Some languages are rapid-fire and others more languid – but there is no difference in the speed at which information is shared, according to new research.
The most extensive study yet of the information content in speech shows that languages, regardless of structure or origin, tend to convey about the same amount of information per second despite wide variations in the speed of speech.
Whether it’s in English or Japanese, your conversation will march along at just under 40 “bits” of information per second. Information, in this context, doesn’t mean the time of day or price of fish. It could just be a syllable, or a sound.
The world’s 7000 or so languages differ greatly in their range of available phonemes – the units of sound that make up speech. Japanese and Spanish, for example, have 25, while English and Thai each have 40.
This is in turn reflected in the number of distinct syllables in a language. Japanese has a few hundred, while English has nearly 7000.

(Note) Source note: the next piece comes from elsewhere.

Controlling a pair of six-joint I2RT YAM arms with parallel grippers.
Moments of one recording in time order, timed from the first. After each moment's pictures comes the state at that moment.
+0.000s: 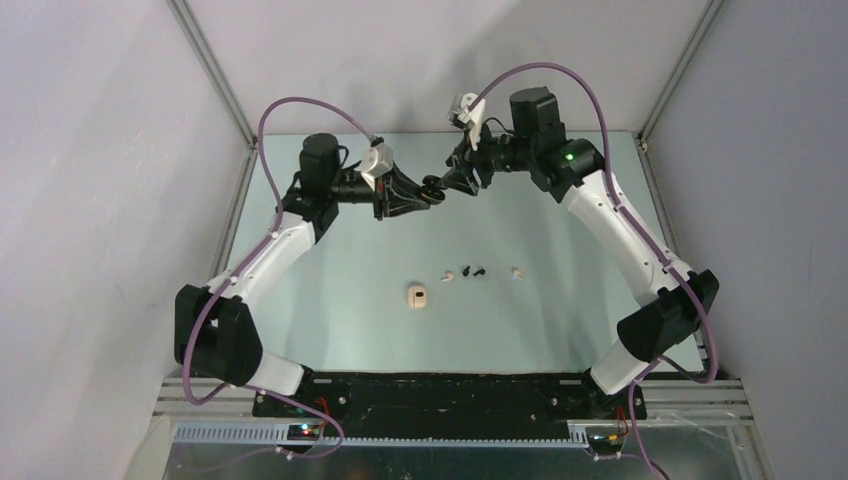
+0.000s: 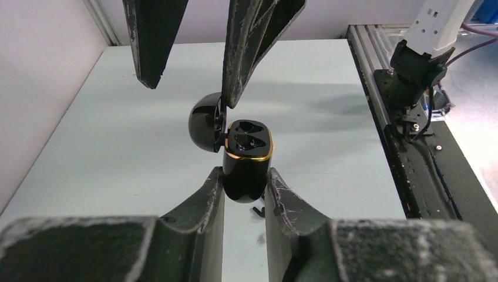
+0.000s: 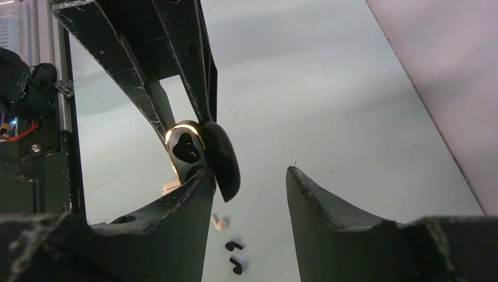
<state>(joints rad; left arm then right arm) -0.32 1.44 1.16 0.09 1.22 0.24 0.52 1.62 1.79 -0.62 -0.68 -0.39</state>
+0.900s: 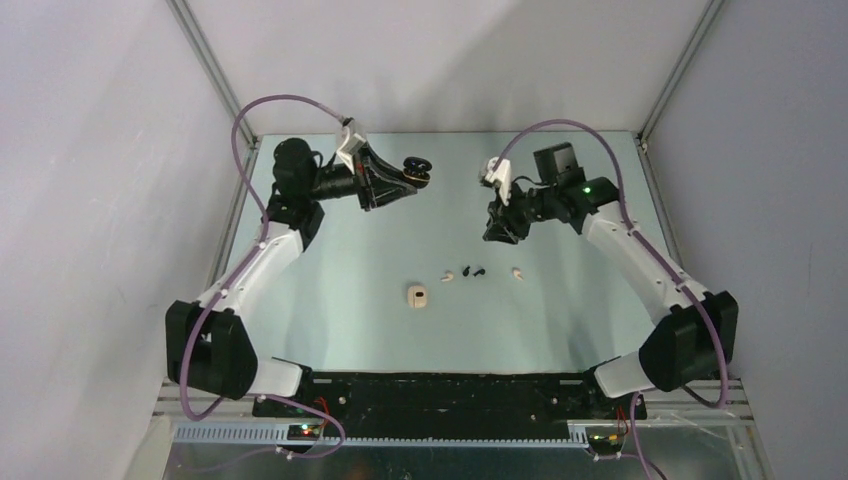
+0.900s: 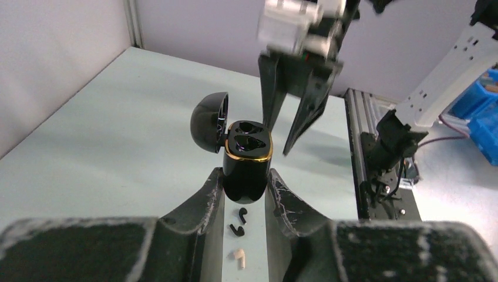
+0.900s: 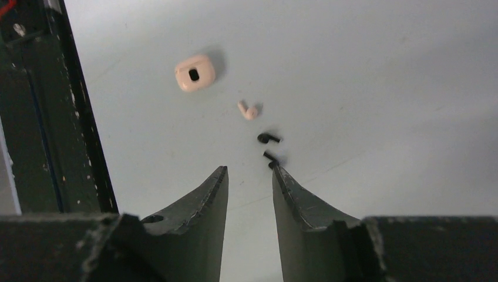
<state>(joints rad) -0.24 1.38 1.10 0.34 1.15 -0.19 0.38 1.43 1.36 -0.76 -0.72 -0.60</state>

They also differ in the pace at which these building blocks are thrown together in speech.
But despite their strong differences, all languages allow their speakers to transmit information with strikingly similar efficiency.
To understand this better, researchers led by Christophe Coupé from the University of Lyon, France, and Yoon Oh from the University of Canterbury, New Zealand, studied recordings of 170 native adult speakers of 17 European and Asian languages.

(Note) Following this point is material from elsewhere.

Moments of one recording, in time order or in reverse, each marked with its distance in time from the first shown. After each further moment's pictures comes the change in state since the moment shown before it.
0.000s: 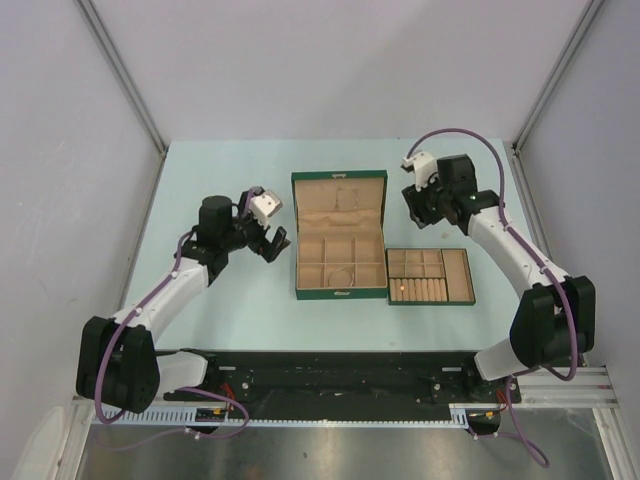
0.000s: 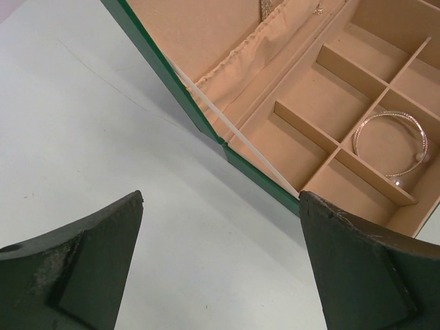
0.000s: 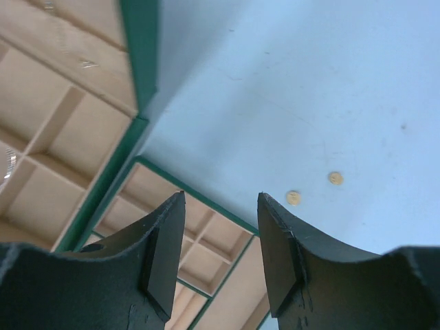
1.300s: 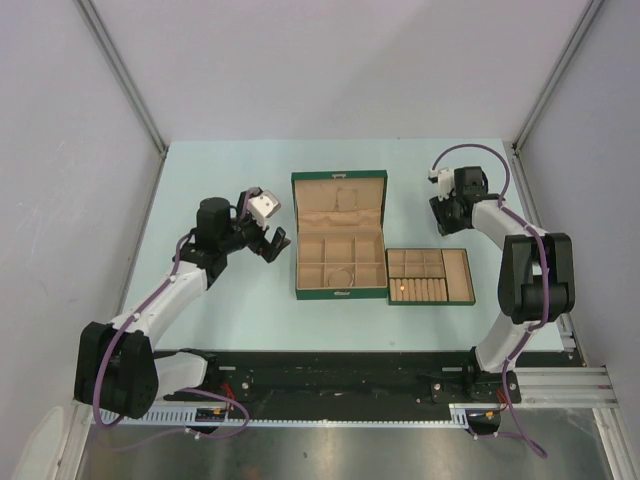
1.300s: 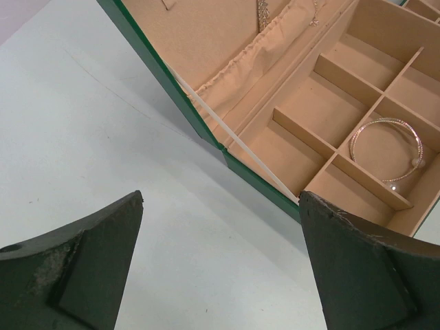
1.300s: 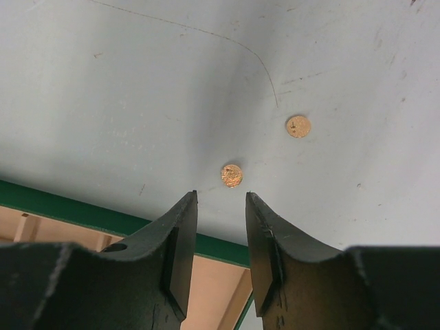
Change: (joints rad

Each speaker read a set of 15 standardised texts containing about 240,000 syllables.
The researchers found that the fastest language hit 9.1 syllables per second, and the slowest a mere 4.3.
But this was offset by the amount of information, measured in bits, that each syllable contained. This varied significantly, from 4.8 bits per syllable for Basque to 8.0 bits per syllable for Vietnamese.

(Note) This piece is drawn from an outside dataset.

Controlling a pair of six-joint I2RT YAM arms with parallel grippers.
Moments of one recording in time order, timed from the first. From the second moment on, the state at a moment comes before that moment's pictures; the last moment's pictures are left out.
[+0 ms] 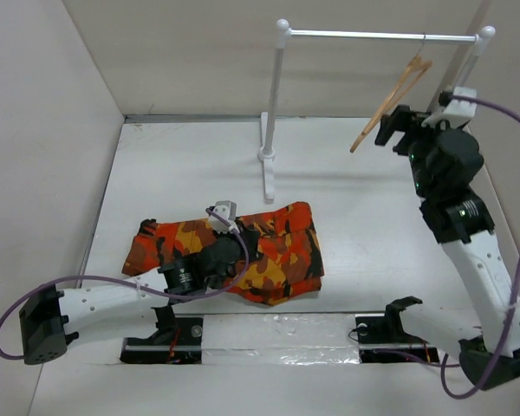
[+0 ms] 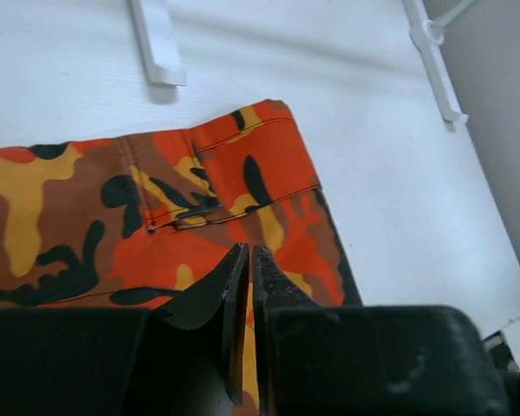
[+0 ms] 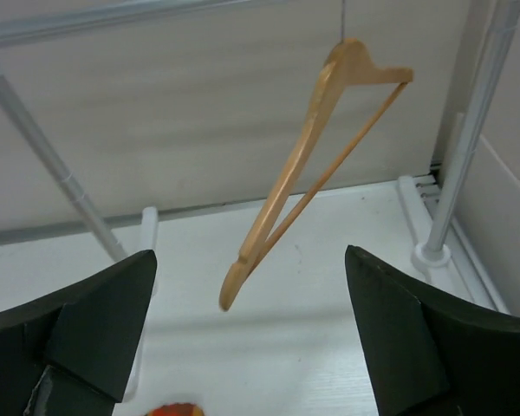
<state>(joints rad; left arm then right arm) -1.15 0.89 0.51 0.00 -0.68 -0.78 0.36 0.97 1.28 -0.27 0.39 0.15</state>
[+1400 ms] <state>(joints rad) -1.17 0.96 0.42 0.20 -0.46 -0.73 0.10 1.28 1.41 -0.30 0.30 0.06</state>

The study found languages that pack a lot of information into sounds and syllables tend to be spoken more slowly, while those with a low information density are delivered more rapidly. While speech rate and information density fluctuate widely, the information rate – the speed at which information is delivered – hovers consistently around 39.15 bits per second.
Writing in Science Advances, the researchers say this appears to represent an optimal rate for giving and receiving information.
“We suggest that this phenomenon is rooted in the human neurocognitive capacity, probably present in our lineage for a long time.”
Their findings suggest that language cannot be both information-dense and fast-spoken, because this combination would make ideas too complex for a speaker to articulate and too difficult for a listener to absorb.
Similarly, low density and slowly spoken languages appear not to exist because it would take too long for a speaker to convey ideas and would require a listener to remember large chunks of speech for a long time in order to piece together the message.
“Languages seem to stably inhabit an optimal range of information rates, away from the extremes that can still be available to individual speakers.”
Of course, not everybody speaks at the optimal information rate. We all know people who talk too quickly or slowly, and the new research may shed light on why we find listening to them hard work.